Quienes quieran usarlo podrán usarlo, quienes se sientan más cómodos en otro baño podrán usar los otros baños. 

“El sexo no te define”, “Ni hombre ni mujer. Yo decido quien soy”, “Ellas, ellos, elles”, son algunas de las frases que se pueden leer en la puerta del baño inclusivo. 

¡Y sí! Las nuevas generaciones nos interpelan y nos invitan a repensar las instituciones. Desde hace ya un tiempo se vienen deconstruyendo y revisando los  modos de organización de la sexualidad  en los que las  sociedades, incluida la nuestra, se organizaron a partir de una estructura binaria: varón o mujer. Esa forma  fue  presentada históricamente  como algo “natural” y hoy  bien sabemos que son arbitrarios culturales.

Que una persona nazca con un cuerpo determinado es un  hecho de la biología, pero que los genitales de esa persona sean asociados a lo femenino o masculino  y se la llame  mujer o varón, es una decisión cultural. Que a ese  cuerpo se lo vista con  determinado color o se le asigne un baño determinado  una decisión cultural y no biológica. De ahí que escuchando las voces de los y las estudiantes y también de aquelles que no se sienten incluidos dentro de las categorías masculino/ femenino  y garantizando la presencia de baños mixtos para ajustarse a las disposiciones actuales  pero adecuándonos a los cambios epocales y los nuevos cambios legales y  la agenda sobre diversidad sexual es que se inauguró este baño sin restricción de acceso. 

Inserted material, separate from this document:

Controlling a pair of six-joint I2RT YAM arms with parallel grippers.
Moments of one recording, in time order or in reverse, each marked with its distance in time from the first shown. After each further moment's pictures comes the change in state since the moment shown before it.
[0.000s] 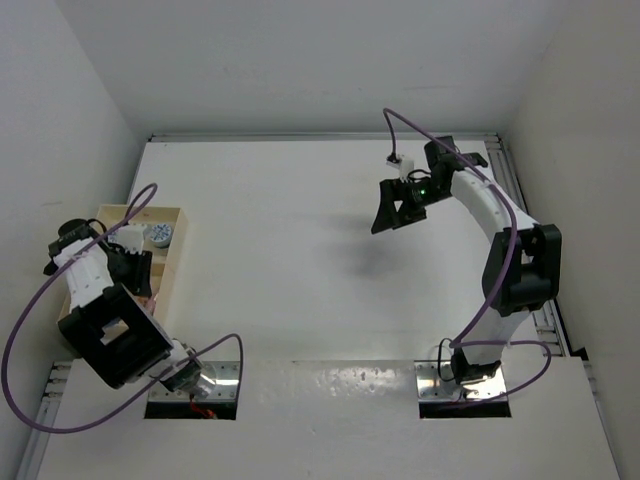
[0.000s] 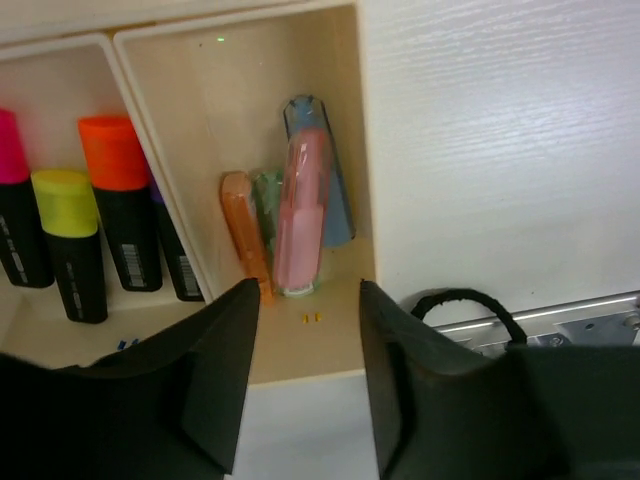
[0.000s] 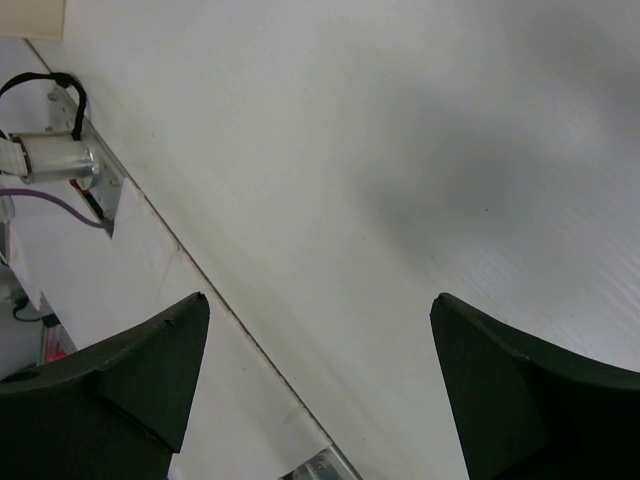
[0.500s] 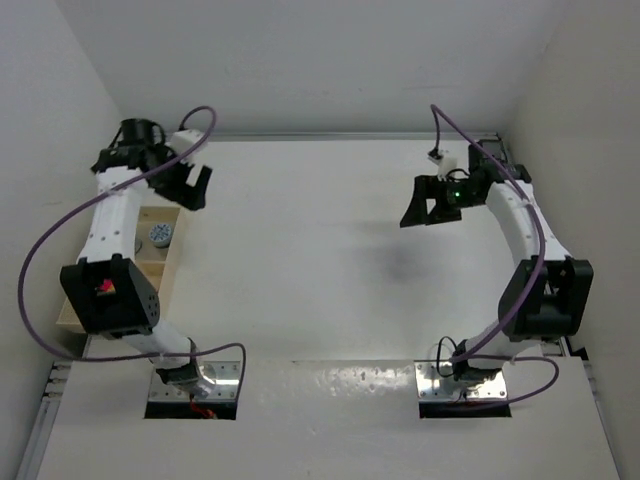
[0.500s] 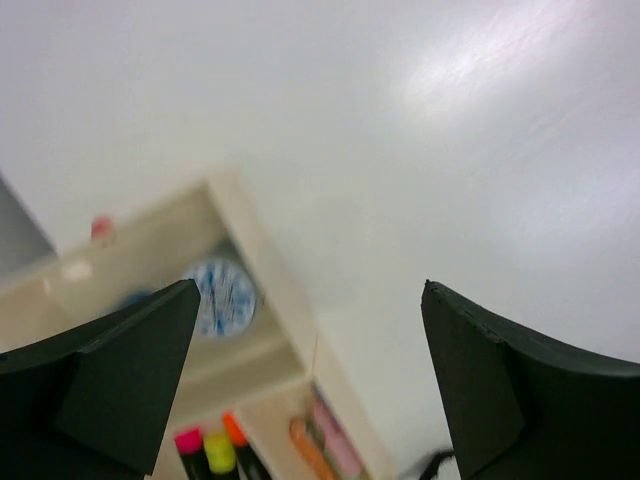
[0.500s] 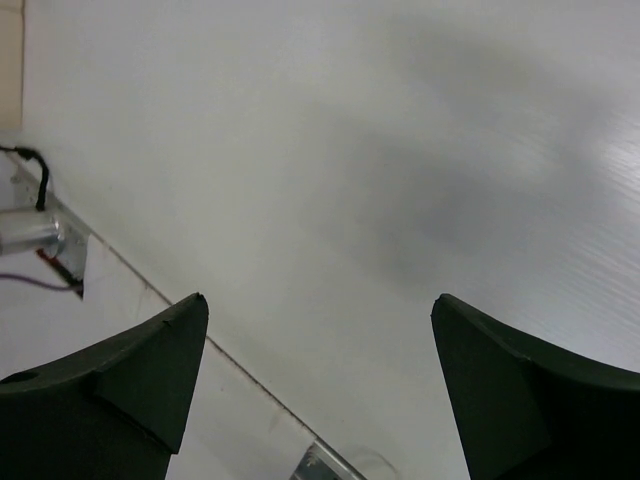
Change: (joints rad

Los antiderechos no pueden soportarlo y la comunidad educativa por estos días sufre el acoso y las calumnias por algunos grupos en las redes sociales. ¡Ladran sancho! ¡Gracias escuela querida por seguir alojando y pensando a sus estudiantes como sujetos de derechos! ¡Gracias por hacer lo que hay que hacer:  cumplir las leyes,promover el acceso a derechos de cada uno/a de sus estudiantes y  graciaspor la alegría, el amor, el compromiso y la valentía con la que históricamente nos han pensado a cada uno/a de los que por allí pasamos!

*Camila Ríos Fernández. 

Egresada de la escuela media 5 de Longchamps Lic. en Psicología, Lic. y Profesora en Ciencias de la Educación.(UBA) ¡Orgullosamente caída en la escuela pública!